Dataset items
== Segment start ==

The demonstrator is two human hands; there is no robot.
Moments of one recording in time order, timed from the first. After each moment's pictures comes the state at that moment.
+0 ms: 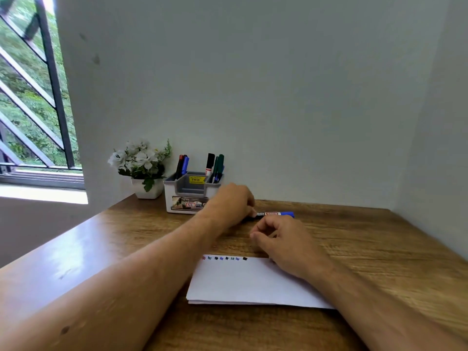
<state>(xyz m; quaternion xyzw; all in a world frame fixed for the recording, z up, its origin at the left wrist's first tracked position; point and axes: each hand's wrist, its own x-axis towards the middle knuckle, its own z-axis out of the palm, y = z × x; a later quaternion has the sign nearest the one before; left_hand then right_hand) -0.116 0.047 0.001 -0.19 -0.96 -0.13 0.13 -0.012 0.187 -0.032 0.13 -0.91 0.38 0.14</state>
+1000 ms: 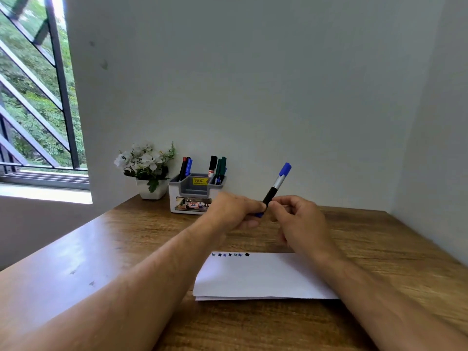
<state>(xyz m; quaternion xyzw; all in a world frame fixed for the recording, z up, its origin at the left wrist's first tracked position) -0.044 0.039 0.007 -0.05 -0.74 -0.68 -0.03 -0.021 0.194 -0.019 0.06 -0.79 0.55 0.25</state>
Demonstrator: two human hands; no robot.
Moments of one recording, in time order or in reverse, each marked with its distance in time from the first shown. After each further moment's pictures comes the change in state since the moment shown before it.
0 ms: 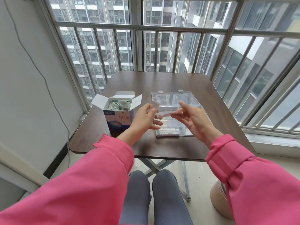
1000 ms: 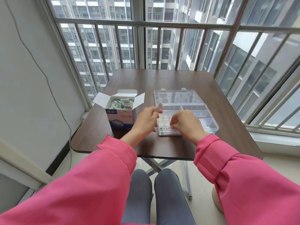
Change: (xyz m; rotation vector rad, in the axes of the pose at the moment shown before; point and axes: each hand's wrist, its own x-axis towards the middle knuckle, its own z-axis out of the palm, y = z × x) left_hand 0.008 -0.012 -0.005 0.455 0.045 0.135; right_hand 0.014 0.025 0.014 -1.541 -0.008 -0.277
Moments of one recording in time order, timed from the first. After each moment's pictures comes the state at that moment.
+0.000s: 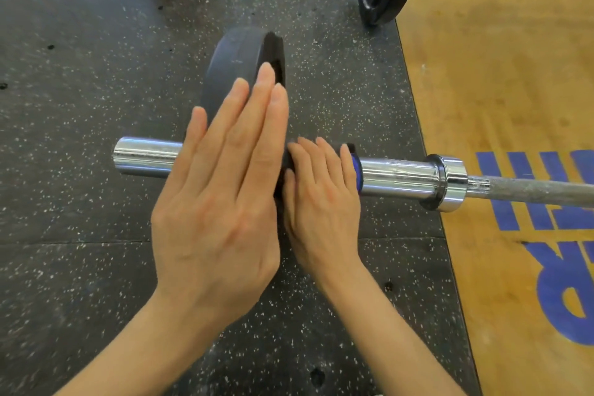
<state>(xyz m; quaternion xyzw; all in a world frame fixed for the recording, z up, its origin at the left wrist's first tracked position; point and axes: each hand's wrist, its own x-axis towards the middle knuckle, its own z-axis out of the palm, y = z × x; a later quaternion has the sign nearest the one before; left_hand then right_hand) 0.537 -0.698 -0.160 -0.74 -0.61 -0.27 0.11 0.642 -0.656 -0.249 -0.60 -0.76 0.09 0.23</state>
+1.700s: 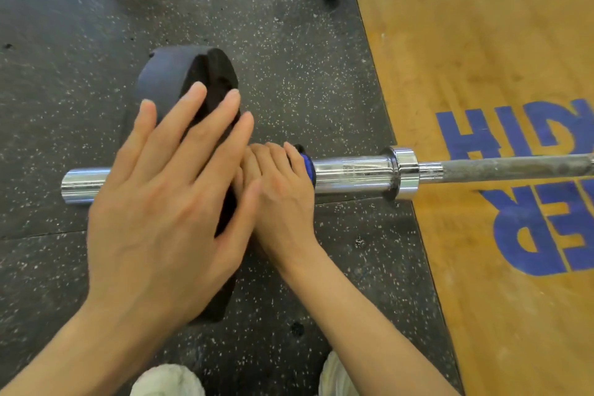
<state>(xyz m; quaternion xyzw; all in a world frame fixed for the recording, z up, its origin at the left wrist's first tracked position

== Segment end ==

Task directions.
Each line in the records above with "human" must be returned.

Solution for this task.
The demonstrator is two human hands; there is no robot.
Demonstrator: two human hands; no robot.

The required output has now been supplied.